I moved in with Caleb a couple weeks after graduating high school, and I haven’t heard from him since. Don’t even know what his current number is.
I tell myself I don’t care. But truly? I wish I had a better relationship with my parents. Or maybe I just wish I had different parents worth having a better relationship with.
Along the way, I picked up older friends, coworkers, certain teachers who I held as role models and examples rather than my mom and dad. Some of those choices were wiser than others.
Transferring to Brumehill feels like a new beginning in more ways than one.
I’m a natural extrovert and never had trouble making friends, so I’m not really intimidated by the fact that I don’t know anyone here.
Well, except for one person.
My heart shouldn’t still do that stupid little tug in my chest every time I think about him.
And I shouldn’t have been buzzing with nervous tension at the beginning of every class today, eyeing the door to see if he would walk through it and be one of my classmates.
But it does, and I did.
All the while, who knows if he’d even recognize me. Hell, who knows if he’d recognize me if he sat next to me and we exchanged words.
Hey, maybe if that does happen, if we meet and talk and I realize he doesn’t even remember who I am, that’ll help me truly get over him, for good.
For some reason, that thought has a sharp sadness slicing into my chest that feels even worse than the lingering heartbreak I’m used to.
With a mental effort, I shove thoughts of Lane out of my head. I’m almost home. I’m going to drop my stuff off and brave the January chill to take another stroll around town. Maybe check out the coffee shops and scope out the best future study spots.
The landlord lives in the two stories of the rowhouse above my basement apartment. She’s a single mother with two young kids, and considering how narrow and tiny the house is, you’re probably running into someone’s elbow every time you turn around. The place has been renovated so that I have my own entryway through a back door separate from their living space.
I hop down the staircase step by step, and when I finally land on the floor …
I hear a splash.
When I notice that the floor of my apartment is glistening and reflecting the light that makes its way into the room from the high and narrow windows that just barely rise above ground level, my stomach drops.
Carpet doesn’t tend to shine and glimmer like this.
But a two-inch deep surface of water does.
Thinking better of flipping the light switch, since I have a basic idea that water and electricity aren’t the best of friends, I pull out my phone and use the flashlight to survey the scene.
The pool of water is spread evenly through the small rectangular space. Luckily, I’ve hung most of my clothes up in the closet or placed boxes of them on the shelf over the hangers. I frown when my light sweeps over my line of shoes lying on the ground, though.
At least the boots I tugged on this morning are water-resistant, because they’re officially my only pair of footwear.
I heave a sigh and get ready to march back up the stairs to tell Sabrina, my landlord, the great news.
I usedto believe that I’d take an interesting clusterfuck of a day over a boring day. Well, the last twenty-four hours may have changed my mind.
My landlord was able to get a plumber out to drain the flooding yesterday, but they found it was caused by a leak that’s going to require replacing the whole piping system in the basement to fix.

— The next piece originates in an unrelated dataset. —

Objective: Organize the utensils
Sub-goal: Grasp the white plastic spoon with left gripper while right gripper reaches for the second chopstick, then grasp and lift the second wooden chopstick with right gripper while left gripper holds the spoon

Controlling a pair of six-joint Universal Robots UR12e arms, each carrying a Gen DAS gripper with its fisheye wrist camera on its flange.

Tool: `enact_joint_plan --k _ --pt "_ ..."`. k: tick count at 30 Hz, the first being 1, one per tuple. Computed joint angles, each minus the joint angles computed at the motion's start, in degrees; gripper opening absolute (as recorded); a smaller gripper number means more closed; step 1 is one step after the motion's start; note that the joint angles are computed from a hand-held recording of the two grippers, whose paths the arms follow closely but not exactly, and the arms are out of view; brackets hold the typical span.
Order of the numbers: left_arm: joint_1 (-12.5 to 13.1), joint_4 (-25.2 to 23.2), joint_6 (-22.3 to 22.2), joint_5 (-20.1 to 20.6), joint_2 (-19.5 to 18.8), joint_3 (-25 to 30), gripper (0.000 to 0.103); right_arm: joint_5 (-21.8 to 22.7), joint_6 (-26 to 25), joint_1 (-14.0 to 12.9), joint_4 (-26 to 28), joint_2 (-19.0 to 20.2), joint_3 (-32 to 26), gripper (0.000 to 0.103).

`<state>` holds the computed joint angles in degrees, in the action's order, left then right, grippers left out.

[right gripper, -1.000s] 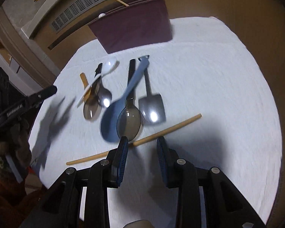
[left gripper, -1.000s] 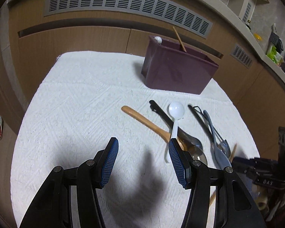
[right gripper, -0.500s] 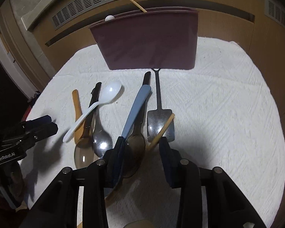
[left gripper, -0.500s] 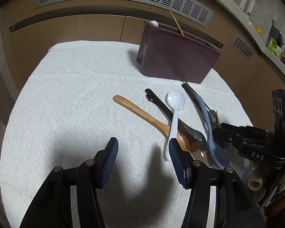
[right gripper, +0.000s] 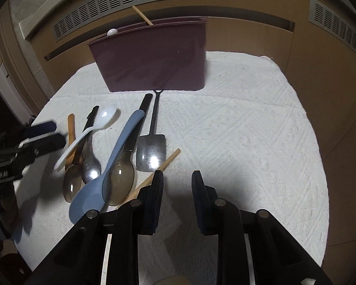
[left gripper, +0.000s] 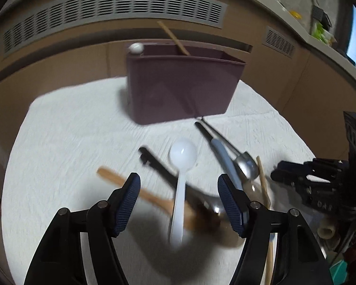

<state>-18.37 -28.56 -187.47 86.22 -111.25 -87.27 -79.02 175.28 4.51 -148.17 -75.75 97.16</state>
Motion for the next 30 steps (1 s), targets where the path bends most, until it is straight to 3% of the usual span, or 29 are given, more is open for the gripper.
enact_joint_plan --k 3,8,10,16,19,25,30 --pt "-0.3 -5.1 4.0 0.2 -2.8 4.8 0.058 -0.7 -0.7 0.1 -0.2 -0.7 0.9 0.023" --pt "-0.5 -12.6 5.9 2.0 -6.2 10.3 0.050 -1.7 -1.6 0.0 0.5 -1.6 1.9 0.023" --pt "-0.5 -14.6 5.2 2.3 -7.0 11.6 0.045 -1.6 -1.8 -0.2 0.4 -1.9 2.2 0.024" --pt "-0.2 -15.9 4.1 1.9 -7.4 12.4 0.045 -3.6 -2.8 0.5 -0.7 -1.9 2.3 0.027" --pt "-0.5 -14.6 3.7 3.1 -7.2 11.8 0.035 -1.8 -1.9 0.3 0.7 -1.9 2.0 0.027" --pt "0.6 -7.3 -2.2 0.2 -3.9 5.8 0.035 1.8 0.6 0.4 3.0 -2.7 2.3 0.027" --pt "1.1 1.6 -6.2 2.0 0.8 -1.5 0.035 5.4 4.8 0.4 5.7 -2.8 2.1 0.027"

Sabrina doesn’t have anything close to the amount of money it’s going to take to do that. It’s way more than I’d even end up paying her in rent over the next year, and she doesn’t know when she’s going to be able to complete the necessary repairs.
She was nice enough to let me sleep on her couch last night because I had nowhere else to go, but that’s not a long-term solution. So, now I’m sitting in a coffee shop in downtown Cedar Shade after my second day of classes, browsing the incredibly meager local apartment listings.
In a small college town like this, it’s no surprise that almost everything on the market has been snatched up by the first week of the semester.
The search isn’t exactly going well.